Thereafter, in December, Federal filed three liens with the Bronx County Clerk for unpaid work it "actually performed . . . for and used in the improvement of the real property." Melnick filed its own liens on the projects in November 2022.

On January 5, 2023, Federal answered and imposed counterclaims against plaintiffs and several "additional counterclaim defendants" for breach of contract based on plaintiffs' failure to pay, quantum meruit, unjust enrichment, declaratory relief regarding continuing contractual obligations, and lien foreclosures.

In January 2023, plaintiffs filed an amended complaint adding, among other things, their twelfth cause of action claiming willful exaggeration of liens.

Plaintiffs moved for partial summary judgment on their willful exaggeration claim, requesting that the court discharge Federal's liens, enter judgment of $3,546,694.30 against Federal, and award reasonable attorneys' fees in connection with discharging the liens.
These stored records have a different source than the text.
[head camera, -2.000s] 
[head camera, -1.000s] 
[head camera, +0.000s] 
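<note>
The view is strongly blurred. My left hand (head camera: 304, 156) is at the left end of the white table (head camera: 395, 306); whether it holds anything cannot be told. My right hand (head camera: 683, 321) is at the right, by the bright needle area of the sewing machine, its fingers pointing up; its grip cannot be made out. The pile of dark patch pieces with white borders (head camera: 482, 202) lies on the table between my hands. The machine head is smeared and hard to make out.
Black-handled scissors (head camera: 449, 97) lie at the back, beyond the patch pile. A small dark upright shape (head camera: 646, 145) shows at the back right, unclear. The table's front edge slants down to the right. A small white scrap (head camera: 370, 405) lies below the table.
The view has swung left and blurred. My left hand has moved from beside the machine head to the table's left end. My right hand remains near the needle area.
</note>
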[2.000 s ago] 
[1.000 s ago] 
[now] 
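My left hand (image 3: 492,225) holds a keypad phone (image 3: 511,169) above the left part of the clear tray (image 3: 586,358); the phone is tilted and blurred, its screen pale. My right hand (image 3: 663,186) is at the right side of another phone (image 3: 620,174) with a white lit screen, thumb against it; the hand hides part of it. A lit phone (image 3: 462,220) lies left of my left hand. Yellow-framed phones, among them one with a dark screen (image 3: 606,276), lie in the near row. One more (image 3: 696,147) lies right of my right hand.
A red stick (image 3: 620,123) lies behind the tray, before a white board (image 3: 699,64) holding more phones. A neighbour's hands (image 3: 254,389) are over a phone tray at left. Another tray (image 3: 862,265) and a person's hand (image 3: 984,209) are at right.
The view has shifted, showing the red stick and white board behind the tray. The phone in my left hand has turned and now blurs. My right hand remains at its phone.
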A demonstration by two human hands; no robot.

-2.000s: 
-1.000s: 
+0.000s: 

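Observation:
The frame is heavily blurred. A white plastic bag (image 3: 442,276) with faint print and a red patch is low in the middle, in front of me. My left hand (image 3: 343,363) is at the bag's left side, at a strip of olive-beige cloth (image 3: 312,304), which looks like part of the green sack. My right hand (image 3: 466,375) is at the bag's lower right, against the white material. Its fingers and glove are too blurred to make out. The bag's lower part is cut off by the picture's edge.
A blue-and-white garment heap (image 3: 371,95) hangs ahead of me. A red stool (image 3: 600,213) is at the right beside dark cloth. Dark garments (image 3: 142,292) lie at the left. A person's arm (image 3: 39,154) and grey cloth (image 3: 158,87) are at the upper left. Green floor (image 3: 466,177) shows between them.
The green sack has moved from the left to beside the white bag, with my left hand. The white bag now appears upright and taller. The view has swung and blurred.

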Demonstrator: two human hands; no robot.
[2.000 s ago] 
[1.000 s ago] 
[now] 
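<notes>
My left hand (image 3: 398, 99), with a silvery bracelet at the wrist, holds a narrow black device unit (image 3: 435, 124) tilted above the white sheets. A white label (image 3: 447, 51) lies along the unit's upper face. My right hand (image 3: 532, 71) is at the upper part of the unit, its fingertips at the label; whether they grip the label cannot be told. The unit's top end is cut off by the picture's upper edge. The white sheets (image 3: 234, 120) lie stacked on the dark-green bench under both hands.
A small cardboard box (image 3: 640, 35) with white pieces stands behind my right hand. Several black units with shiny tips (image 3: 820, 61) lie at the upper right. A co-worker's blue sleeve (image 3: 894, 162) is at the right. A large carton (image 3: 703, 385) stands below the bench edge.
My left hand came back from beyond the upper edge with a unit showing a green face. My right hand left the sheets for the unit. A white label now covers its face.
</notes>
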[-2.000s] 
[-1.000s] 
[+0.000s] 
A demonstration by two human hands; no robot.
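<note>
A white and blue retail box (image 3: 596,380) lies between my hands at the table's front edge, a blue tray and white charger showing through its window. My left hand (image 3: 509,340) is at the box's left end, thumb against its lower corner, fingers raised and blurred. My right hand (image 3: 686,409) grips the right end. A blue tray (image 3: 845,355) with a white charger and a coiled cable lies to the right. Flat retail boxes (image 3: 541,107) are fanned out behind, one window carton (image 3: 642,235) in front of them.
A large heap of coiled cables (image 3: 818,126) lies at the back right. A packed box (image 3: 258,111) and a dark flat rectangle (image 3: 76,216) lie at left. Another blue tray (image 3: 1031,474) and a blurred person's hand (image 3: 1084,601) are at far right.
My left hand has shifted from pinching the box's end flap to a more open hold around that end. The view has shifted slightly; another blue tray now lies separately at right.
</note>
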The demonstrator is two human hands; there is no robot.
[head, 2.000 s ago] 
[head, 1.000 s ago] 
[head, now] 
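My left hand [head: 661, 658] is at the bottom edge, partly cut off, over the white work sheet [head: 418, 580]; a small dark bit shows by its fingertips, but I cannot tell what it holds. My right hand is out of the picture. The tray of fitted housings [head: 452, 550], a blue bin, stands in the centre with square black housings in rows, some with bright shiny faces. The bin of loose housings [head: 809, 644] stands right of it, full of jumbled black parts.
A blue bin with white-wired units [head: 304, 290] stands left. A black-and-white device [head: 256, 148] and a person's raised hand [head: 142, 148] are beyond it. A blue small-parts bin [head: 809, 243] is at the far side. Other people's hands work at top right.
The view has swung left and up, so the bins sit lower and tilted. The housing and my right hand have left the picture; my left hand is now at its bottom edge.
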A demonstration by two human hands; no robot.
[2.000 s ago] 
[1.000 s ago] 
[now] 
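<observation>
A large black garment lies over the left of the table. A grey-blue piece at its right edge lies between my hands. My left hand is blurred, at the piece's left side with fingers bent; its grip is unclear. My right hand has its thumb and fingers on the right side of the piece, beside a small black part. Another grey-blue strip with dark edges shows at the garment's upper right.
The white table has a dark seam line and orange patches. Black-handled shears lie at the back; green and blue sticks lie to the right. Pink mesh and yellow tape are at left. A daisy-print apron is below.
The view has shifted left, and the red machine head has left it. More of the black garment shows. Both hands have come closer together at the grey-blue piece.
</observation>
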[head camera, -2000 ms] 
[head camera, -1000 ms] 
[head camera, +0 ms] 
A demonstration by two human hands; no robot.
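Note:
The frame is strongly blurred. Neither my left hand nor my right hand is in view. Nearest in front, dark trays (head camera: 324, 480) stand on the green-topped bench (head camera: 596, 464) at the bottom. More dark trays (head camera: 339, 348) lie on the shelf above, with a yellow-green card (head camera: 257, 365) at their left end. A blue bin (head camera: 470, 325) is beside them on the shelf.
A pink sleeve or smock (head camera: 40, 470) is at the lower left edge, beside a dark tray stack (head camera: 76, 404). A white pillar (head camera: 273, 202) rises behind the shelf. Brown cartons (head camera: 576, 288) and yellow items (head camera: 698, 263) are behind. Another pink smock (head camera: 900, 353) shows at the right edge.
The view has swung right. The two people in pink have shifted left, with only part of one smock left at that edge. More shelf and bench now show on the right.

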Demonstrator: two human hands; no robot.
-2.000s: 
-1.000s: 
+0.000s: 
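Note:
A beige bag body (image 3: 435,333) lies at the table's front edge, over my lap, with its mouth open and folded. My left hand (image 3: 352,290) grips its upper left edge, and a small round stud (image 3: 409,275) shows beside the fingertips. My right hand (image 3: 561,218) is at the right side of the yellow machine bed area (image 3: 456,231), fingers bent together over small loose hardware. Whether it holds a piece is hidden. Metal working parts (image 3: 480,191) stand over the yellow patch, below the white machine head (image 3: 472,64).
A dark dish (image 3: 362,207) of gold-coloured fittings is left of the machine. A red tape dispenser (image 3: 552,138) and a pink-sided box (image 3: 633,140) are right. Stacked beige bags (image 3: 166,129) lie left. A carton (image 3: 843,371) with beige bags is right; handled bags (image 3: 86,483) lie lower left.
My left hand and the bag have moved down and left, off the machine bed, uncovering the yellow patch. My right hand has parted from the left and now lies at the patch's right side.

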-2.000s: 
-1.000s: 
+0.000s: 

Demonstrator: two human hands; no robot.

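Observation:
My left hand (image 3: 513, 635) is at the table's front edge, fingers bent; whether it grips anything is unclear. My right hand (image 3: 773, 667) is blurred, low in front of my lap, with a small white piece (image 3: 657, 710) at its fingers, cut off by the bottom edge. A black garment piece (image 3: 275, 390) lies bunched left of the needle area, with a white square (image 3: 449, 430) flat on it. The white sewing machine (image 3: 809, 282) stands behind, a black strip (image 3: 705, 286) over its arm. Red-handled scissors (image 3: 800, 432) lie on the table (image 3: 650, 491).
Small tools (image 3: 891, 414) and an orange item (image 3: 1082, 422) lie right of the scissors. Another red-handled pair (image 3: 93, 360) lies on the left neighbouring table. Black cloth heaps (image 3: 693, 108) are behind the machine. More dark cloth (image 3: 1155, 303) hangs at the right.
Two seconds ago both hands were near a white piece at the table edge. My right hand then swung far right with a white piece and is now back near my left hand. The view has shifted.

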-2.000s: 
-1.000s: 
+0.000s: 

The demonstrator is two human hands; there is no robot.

Plaintiffs argued that sureties have no right to [*2]file mechanic's liens; Federal was a surety under the unambiguous terms of the payment and performance bonds and the takeover agreement; Federal's liens were willfully exaggerated as a matter of law since it had no right to file them; Federal's liens should be deemed void; and plaintiffs were entitled to damages.

In opposition, Federal argued, among other things, that it qualified as a contractor with standing to file liens; it did not waive lien rights by contract; and granting plaintiffs' motion would effectively nullify subcontractors' liens.

Supreme Court granted plaintiffs' motion in part, finding Federal's liens invalid and discharging them. The court found that based on the clear and unambiguous terms of the takeover agreement, the parties intended Federal to retain its status as a surety and not be considered a contractor. The court declined to grant damages to plaintiffs under Lien Law § 39-a.

We agree with Supreme Court that the takeover agreement is clear and unambiguous that the parties intended Federal to remain a surety and not be deemed a contractor. It states, in pertinent part, "[a]s completing surety and not as a contractor to the Owner, Federal agrees to arrange for the performance and completion of the Work required of Melnick" under the terms of the construction contract and performance bond. It further states, "Federal has entered into this Agreement in order to discharge obligations to the Owner under the Performance Bond," so "any Work performed by Federal . . . is, therefore, being performed by Federal as a completing surety and not as a contractor of the Owner." Our reasoning is underscored by the fact that Federal retained Melnick to continue working on the project.

As for damages, Supreme Court properly denied that portion of plaintiffs' motion. Damages under Lien Law § 39-a are unavailable where, as here, the lien has been discharged for reasons other than willful exaggeration (see Degraw Constr. Group, Inc. v McGowan Bldrs., Inc., 178 AD3d 770, 771-772 [2d Dept 2019]; Saratoga Assoc. Landscape Architects, Architects, Engrs. & Planners, P.C. v Lauter Dev. Group, 77 AD3d 1219, 1223 [3d Dept 2010]).

We have considered the parties' remaining contentions and find them unavailing.

THIS CONSTITUTES THE DECISION AND ORDER OF THE SUPREME COURT, APPELLATE DIVISION, FIRST DEPARTMENT.